Nell’attesa, si siede al pianoforte e suona. E, tra consonanze e dissonanze, riescono a raggiungersi. E il pubblico con loro. L’importante, torna a ribadire la pianista al giovane falegname, è non scappare dalle occasioni: non fare “il pescatore”, colui cioè che getta la lenza e poi aspetta.

Nello spettacolo l’accorata recitazione (accompagnata da un attento gioco di chiaro-scuri del disegno luci) è punteggiata da momenti di appassionate esecuzioni pianistiche; come se la musicalità delle parole trovasse un naturale proseguimento nella musicalità delle note. Quasi un unico discorso, declinato in variazioni sul tema della sublimità dell’amore.
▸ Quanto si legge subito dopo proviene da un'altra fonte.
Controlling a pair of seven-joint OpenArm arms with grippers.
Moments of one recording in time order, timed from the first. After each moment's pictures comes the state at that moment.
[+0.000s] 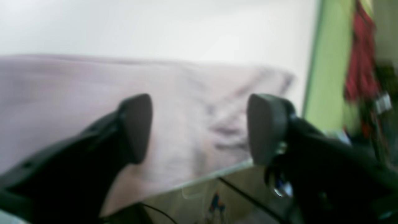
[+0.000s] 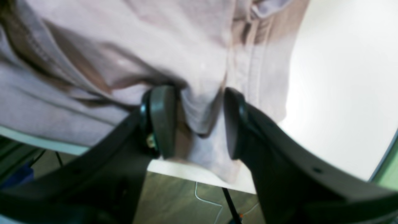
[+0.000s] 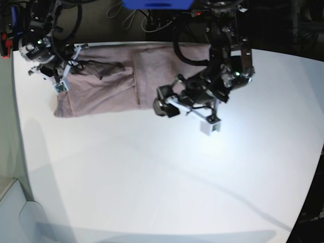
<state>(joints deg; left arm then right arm) 8.2 6.4 1.7 114.0 -27.4 14.0 70.4 -19.8 3.1 24.8 105.2 -1.6 40.1 -54.6</state>
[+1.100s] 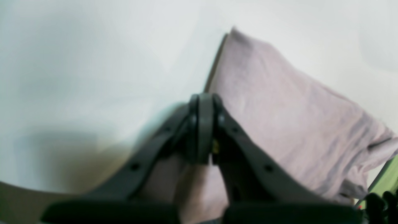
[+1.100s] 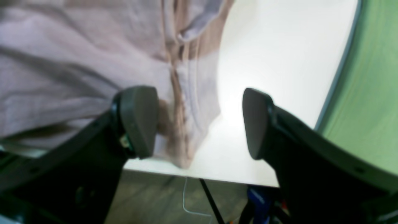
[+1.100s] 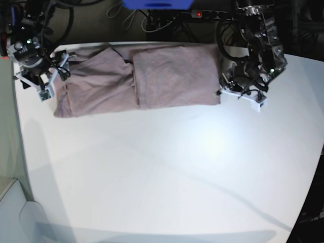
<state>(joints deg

La Goria, che per tutto lo spettacolo riesce ad arginare una prorompente crisi di nervi, ci ha regalato in chiusura (complice il caloroso applauso del pubblico) un inaspettato scioglimento delle catene della sua tensione. E con lacrime non più trattenute, ha ringraziato il pubblico presente in sala, numeroso ed attento. “Eroi”, lei ci ha definito, in considerazione dell’ancora castrante situazione sanitaria.

E ci ha omaggiato con un brano di Ezio Bosso sulla musica libera. Perché come lui era solito dire, riusciamo ad essere liberi quando la musica entra nella pancia, passa per il cuore e fa muovere la testa. Una serata terapeutica. Perché il teatro sa essere anche questo.